Author: Jed Williamson and Terres Unsoeld. Climb Year: 2021. Publication Year: 2022.

image_1Former congresswoman, mountain climber, and lifelong adventurer Jolene Unsoeld began climbing with the Mazamas in 1949, her first ascent being the south side of Mt. Hood in logging boots with caulked soles. In the summer of 1950, after her first year at Oregon State College, she did the WyEast route on Mt. Hood and then climbed Mt. Shuksan. She met her future husband, Willi Unsoeld, that fall at OSC; she always said that he had fallen in love with her GI mountain pants, she with his Aladdin mountain stove—as well as his storytelling around the campfire. They got engaged on the top of Mt. Saint Helens.

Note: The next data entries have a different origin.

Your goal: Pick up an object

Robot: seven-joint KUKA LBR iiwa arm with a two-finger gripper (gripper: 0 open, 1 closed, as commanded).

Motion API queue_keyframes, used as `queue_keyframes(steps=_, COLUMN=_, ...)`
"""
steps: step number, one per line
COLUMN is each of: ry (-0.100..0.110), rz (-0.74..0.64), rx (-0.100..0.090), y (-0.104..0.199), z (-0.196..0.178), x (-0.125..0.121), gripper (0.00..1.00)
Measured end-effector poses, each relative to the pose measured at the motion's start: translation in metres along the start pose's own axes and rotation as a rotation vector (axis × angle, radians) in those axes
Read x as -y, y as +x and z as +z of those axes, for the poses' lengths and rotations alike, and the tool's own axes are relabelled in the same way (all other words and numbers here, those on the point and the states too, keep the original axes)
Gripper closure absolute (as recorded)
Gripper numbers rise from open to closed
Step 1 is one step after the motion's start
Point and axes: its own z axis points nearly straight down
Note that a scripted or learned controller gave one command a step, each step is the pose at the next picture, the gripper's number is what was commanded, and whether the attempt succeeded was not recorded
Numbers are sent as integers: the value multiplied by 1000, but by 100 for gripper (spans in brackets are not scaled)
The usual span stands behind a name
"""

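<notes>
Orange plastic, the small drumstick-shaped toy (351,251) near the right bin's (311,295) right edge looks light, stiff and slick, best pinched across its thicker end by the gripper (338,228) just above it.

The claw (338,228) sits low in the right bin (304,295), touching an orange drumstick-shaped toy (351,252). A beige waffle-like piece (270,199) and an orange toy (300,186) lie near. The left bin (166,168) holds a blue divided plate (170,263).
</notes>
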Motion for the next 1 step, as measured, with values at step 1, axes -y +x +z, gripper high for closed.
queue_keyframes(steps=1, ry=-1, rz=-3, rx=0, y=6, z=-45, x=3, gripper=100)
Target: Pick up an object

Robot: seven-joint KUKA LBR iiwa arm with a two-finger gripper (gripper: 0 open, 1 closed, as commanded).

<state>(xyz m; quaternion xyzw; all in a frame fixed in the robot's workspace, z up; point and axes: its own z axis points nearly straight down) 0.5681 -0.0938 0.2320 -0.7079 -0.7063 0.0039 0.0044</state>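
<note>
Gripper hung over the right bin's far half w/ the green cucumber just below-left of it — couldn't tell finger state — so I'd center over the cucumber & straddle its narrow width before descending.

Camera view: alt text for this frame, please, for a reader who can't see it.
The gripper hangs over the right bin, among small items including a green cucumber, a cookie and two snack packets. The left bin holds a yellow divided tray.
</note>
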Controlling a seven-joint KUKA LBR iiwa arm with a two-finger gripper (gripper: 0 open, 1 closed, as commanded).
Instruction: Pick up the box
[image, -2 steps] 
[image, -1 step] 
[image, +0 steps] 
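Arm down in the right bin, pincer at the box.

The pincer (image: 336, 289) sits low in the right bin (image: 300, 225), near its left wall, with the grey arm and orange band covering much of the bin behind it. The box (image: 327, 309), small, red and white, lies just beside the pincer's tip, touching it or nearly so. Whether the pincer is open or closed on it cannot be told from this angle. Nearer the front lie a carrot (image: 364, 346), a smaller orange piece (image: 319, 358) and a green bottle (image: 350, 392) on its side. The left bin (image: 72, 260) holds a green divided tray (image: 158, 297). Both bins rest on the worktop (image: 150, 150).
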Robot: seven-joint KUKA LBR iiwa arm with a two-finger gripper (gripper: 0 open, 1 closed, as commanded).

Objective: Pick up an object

Their first summer together as a married couple in 1951 was in the Grand Tetons, where Willi was hired as a guide. Thereafter, she got to climb every other summer, between each new baby that came along. Her climbs included the first ascent of the Direct North Face of the Grand in 1955.

The “fierce intimacy of marriage,” as Jolene put it, and family life were of utmost importance to the parents of Regon, Devi, Krag, and Terres. They were able to manage through long separations, including Willi’s expeditions. But the three years of Peace Corps in Nepal, where Willi was assigned as deputy director, were for Jolene an “ideal match for Bill and me: adventure, service, and full involvement of the whole family,” as she wrote in her memoir, Wild Adventures We Have Known, published in 2016. Jolene flourished: raising four kids in a foreign land, teaching English, and working to help local Nepali women.

When the family returned to the United States, they lived first in Andover, Massachusetts, where Willi was deputy director of Outward Bound. In 1970, the Unsoelds returned to the Pacific Northwest, where Willi became a founding faculty member of Evergreen State College. Jolene joined the local chapter of the League of Women Voters and the Coalition for Open Government. She registered herself as a lobbyist, occupation: “Professional meddler, unpaid.” 

The following years included the death of daughter Nanda Devi in 1976, when she fell ill on the mountain she was named for, and Willi’s death in an avalanche, with that of a student, Janie Diepenbrock, while leading an Evergreen college group in 1979 on Mt. Rainier. 

Jolene became a spokesperson for the value of risk. In 1979, just four months after losing Willi, she was the keynote speaker at the annual conference of Association for Experiential Education. She spoke of her losses but also of the importance and understanding of why we take risks. She elaborated on the topic again as keynote at the annual Wilderness Risk Managers Conference (WRMC) in 1994. “I understand our need to avoid the inevitable moment that comes to us all—death,” she said. “But to control death is to control the life—and that's a kind of life Bill and I would not have wanted to live.”  

Jolene was elected to Congress from Washington state and served from 1989 to 1995. As a congressperson, she was an early progressive, backing environmental and feminist causes and pushing for government transparency.

From the 1990s to 2017, in addition to writing two autobiographies, Jolene would go on two-week adventures each year with her daughter Terres. Her last climb was an ascent of Kilimanjaro with Terres in 1995.

Let us conclude with more of Jolene’s own words, from her speech at WRMC: “When tragedy strikes, we can’t just sit around and feel sorry for ourselves. We have to rise up and make something of our life—for no other reason than to keep ourselves from drowning in grief—but for a very much better reason of trying to make the world a better place—so when it is our turn to go, we can rest easy—knowing that somehow, in our own little way, we made a difference…. I cannot say I know what wild adventure awaits us on the other side. But I am open to all possibilities.”